* _WHAT THE EXERCISE ASKS_:
Please print all of the records that follow with nothing altered.

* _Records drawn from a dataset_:
▶

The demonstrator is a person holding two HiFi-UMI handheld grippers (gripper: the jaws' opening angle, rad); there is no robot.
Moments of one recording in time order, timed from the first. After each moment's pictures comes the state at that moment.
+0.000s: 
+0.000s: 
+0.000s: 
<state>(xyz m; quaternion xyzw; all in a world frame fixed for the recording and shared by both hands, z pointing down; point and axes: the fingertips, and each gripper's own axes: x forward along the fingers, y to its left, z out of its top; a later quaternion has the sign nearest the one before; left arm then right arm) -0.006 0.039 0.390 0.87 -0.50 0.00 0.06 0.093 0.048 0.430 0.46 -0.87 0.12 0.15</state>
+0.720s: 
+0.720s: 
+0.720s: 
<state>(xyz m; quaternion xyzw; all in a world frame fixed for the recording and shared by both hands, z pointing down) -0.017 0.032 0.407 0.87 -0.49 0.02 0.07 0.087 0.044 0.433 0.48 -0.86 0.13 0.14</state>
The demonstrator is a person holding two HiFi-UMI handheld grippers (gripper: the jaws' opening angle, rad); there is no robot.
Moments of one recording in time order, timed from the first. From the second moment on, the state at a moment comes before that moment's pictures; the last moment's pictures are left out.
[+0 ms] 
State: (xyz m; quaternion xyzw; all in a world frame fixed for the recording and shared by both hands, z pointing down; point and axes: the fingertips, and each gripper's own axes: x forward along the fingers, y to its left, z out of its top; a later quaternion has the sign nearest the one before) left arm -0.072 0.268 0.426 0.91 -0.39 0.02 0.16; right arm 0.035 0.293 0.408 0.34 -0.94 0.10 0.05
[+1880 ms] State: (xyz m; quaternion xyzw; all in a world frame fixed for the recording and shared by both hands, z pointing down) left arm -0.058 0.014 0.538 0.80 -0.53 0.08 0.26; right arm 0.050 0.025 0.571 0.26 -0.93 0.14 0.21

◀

* _SOLUTION TO THIS EXERCISE_:
The demonstrator is a person holding two HiFi-UMI handheld grippers (gripper: the jaws' opening angle, rad); there is no robot.
Moments of one recording in time order, timed from the first. After each moment's pictures comes the state at that moment.
+0.000s: 
+0.000s: 
+0.000s: 
<state>(xyz m; quaternion xyzw; all in a world frame fixed for the recording and shared by both hands, z pointing down; point and axes: the fingertips, and each gripper's own axes: x forward along the fingers, y to its left, z out of its top; a later quaternion has the sign nearest the one before; left arm then right arm) -0.006 0.039 0.390 0.87 -0.50 0.00 0.06 0.093 0.048 0.430 0.46 -0.87 0.12 0.15</state>
+0.720s: 
+0.720s: 
+0.720s: 
<state>(xyz m; quaternion xyzw; all in a world frame fixed for the recording and shared by both hands, z pointing down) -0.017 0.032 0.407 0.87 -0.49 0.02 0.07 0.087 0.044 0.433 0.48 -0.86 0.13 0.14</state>
The demonstrator is a person holding two HiFi-UMI handheld grippers (gripper: the jaws' opening angle, rad); there is no robot.
Moments of one recording in time order, timed from the first. From the second moment on, the state at a moment comes before that moment's pictures; the last moment's pictures are left out.
[+0 ms] 
State: (xyz m; quaternion xyzw; all in a world frame fixed for the recording and shared by both hands, z pointing down; point and axes: the fingertips, and each gripper's own axes: x forward along the fingers, y to its left, z out of its top; a later quaternion has the sign nearest the one before) left arm -0.072 0.268 0.426 0.91 -0.39 0.02 0.16; right arm 0.035 0.293 0.408 0.34 -0.94 0.10 0.05
[+1880 ms] State: (xyz m; quaternion xyzw; all in a world frame fixed for the recording and shared by both hands, z pointing down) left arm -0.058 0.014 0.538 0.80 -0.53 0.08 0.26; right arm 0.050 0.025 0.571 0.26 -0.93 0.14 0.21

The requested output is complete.